Justification for Read Across:

Several criteria justify the use of the read across approach to fill data gaps for isomerised olefins; alpha, internal, linear and branched – multiple carbon number substances usinglinear alpha olefinsubstances. Studies indicate that changing the carbon number, the location of the double bond, or adding branching does not measurably alter effects on mammalian health endpoints. There is a consistent toxicity potency pattern for individual alpha olefins supported by a low toxicity concern for acute oral, dermal and inhalation exposure. These materials are slightly irritating to skin and slightly to non-irritating to eyes of rabbits. In repeat dose toxicity studies, hex-1-ene and tetradec-1-ene have shown comparable levels of low toxicity, with female rats exhibiting alterations in body and organ weights and changes in certain haematological values at the higher doses tested; male rats exhibiting nephropathy presumed to be associated with the alpha2u-globulin protein. Screening studies indicate that they are not neurotoxic (for hex-1-ene and tetradec-1-ene), do not produce adverse effects on reproduction or foetal development (hex-1-ene and tetradec-1-ene), and are not genotoxic (hex-1-ene, oct-1-ene, dec-1-ene, dodec-1-ene, and tetradec-1-ene). Study results for the aforementioned endpoints indicate a low hazard potential for human health. Since the addition of branching does not measurably alter the results of studies on mammalian health endpoints, there should not be any significant toxicological differences between substances in multiple carbon number isomerised olefins and linear alpha olefins.  Therefore, read across between these two categories can be justified.
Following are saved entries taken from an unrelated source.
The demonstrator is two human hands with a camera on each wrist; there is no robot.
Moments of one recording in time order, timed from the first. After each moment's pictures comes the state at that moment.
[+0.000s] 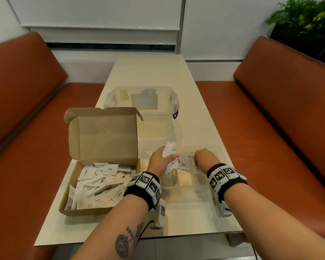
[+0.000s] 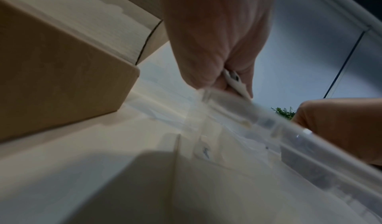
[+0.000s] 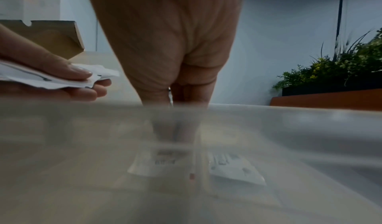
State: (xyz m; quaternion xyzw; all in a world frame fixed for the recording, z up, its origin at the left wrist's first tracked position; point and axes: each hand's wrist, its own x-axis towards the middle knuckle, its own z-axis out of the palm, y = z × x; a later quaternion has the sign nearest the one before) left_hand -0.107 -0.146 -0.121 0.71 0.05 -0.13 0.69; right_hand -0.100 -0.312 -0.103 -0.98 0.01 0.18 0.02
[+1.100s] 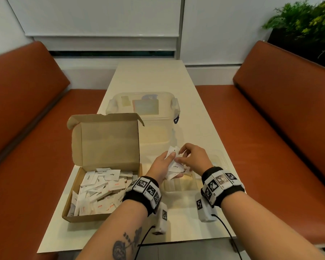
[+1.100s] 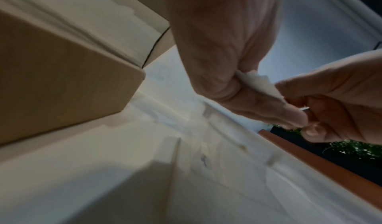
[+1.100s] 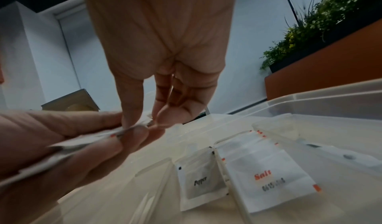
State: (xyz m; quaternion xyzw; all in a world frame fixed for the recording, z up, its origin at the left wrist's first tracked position) left_hand -0.112 -0.142 -0.108 0.60 0.06 -0.23 0.76; right_hand -0.109 -0.280 -0.083 -0.90 0.05 0.04 0.43
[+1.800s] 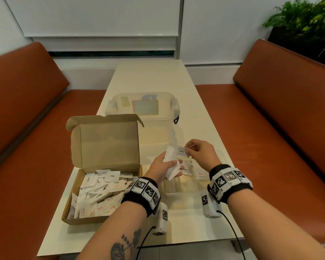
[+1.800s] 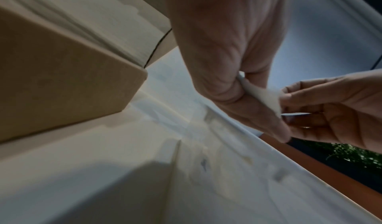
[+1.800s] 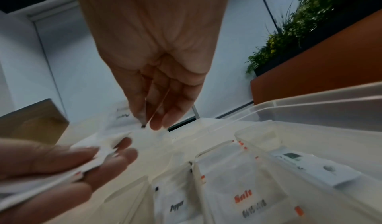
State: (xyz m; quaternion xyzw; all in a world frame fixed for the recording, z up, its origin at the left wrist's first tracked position) left_hand -0.112 -0.139 -0.104 0.60 0.05 -0.23 0.76; right_hand -0.098 -0.301 -0.083 -0.89 0.03 -0.02 0.45
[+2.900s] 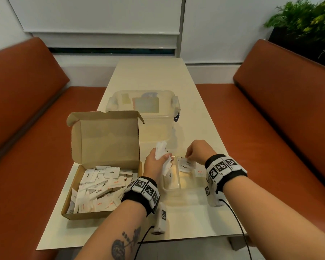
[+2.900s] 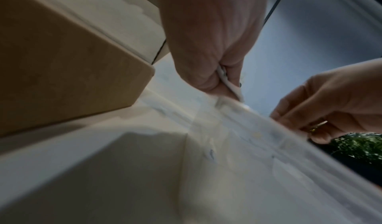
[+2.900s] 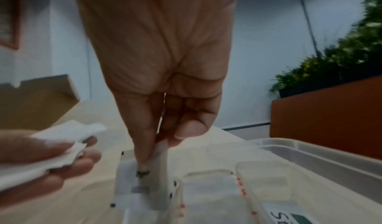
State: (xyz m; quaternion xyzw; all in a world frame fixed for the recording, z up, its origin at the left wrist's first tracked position) left_hand -0.112 -0.134 -0.117 0.68 0.10 -0.07 0.72; right_hand -0.084 -0.296 -0.074 -0.97 0.01 0.12 0.20
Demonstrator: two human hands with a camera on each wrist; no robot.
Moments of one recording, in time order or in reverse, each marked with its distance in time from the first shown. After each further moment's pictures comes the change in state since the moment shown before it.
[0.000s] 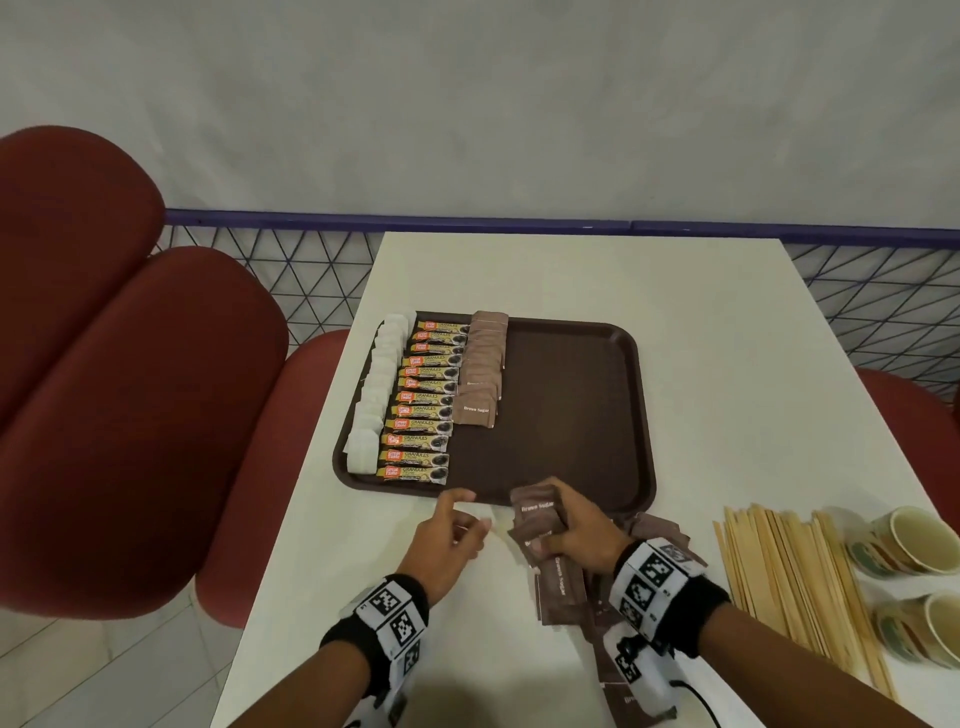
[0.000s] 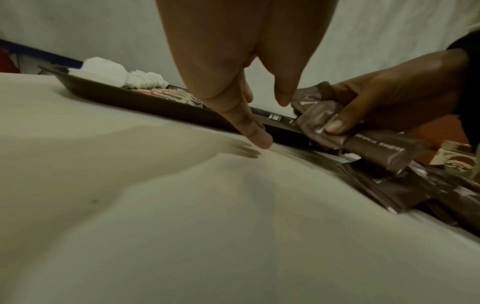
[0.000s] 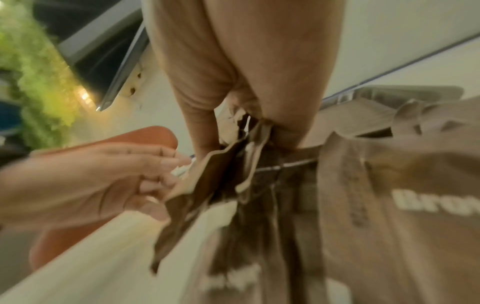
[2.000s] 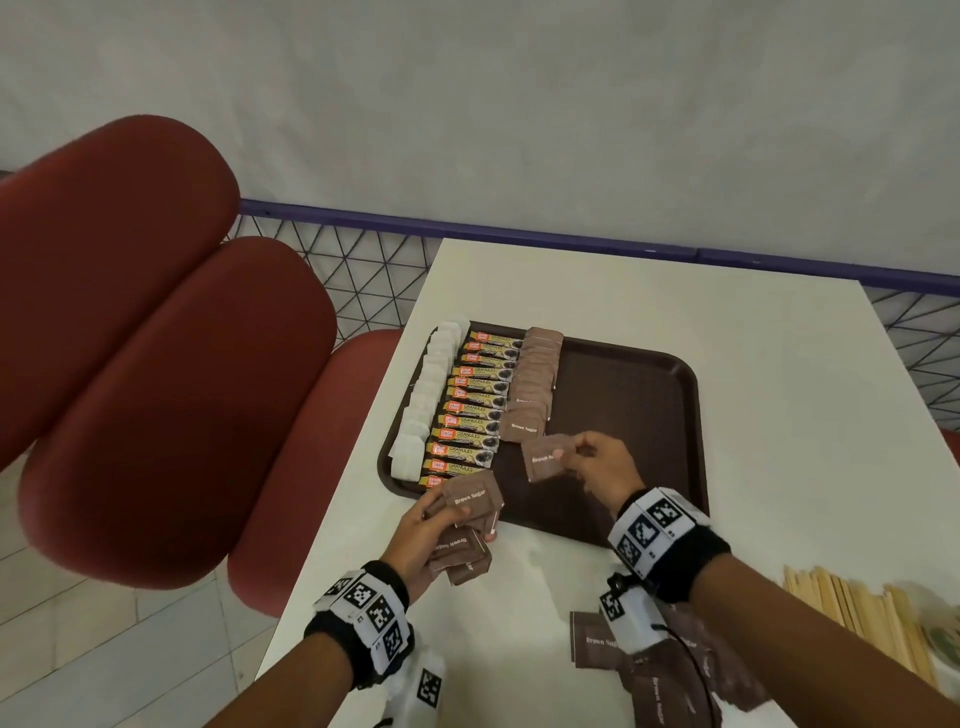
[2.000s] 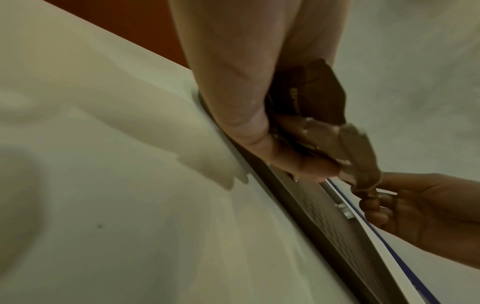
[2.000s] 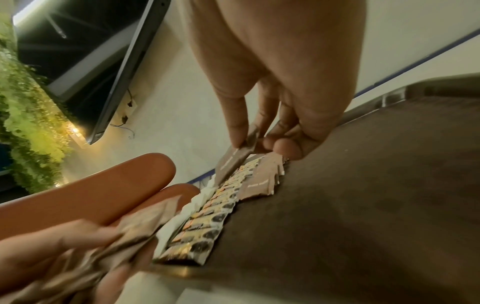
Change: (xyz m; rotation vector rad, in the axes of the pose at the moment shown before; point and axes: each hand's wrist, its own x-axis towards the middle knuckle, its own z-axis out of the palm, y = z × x) left_hand 0.005 0.006 -0.060 -0.836 0.040 -0.290; right_hand 0.083 -0.051 -0.009 0.009 0.349 0.004
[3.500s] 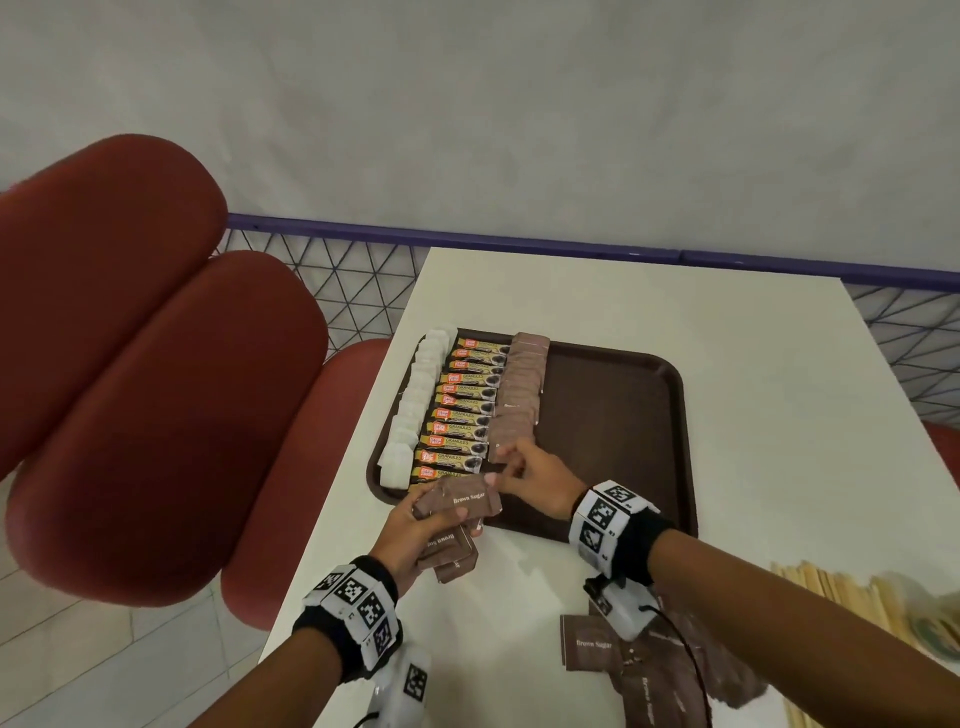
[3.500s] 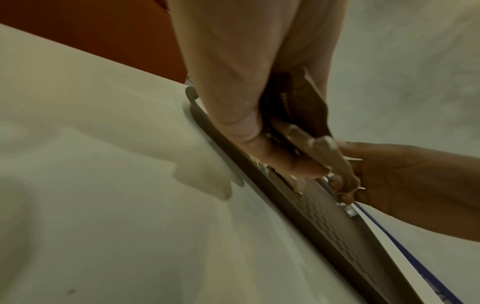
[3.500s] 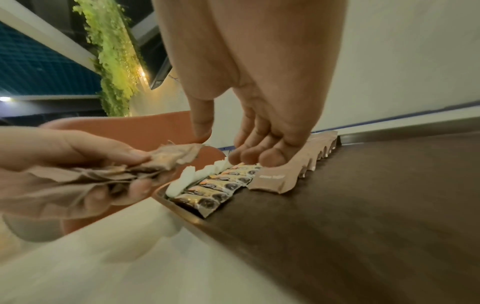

Justification for classification or non-classification

Alkenes, C11/C13/C14 do not meet the criteria for classification as an acute oral, dermal, or inhalation toxicant under EU Dangerous Substances Directive 67/548/EEC or CLP EU Regulation 1272/2008 because the reported LD50/LC50 values for its structural analogues exceed the upper discriminating thresholds for classification as defined in the regulations.

Alkenes, C11/C13/C14 are classified as Xn; R65, harmful (May cause lung damage if swallowed) in accordance with Dangerous Substances Directive 67/548/EEC and as Category 1 for aspiration toxicity (H304: May be fatal if swallowed and enters airway) in accordance with CLP EU Regulation 1272/2008 based on read-across viscosity values from octadecene.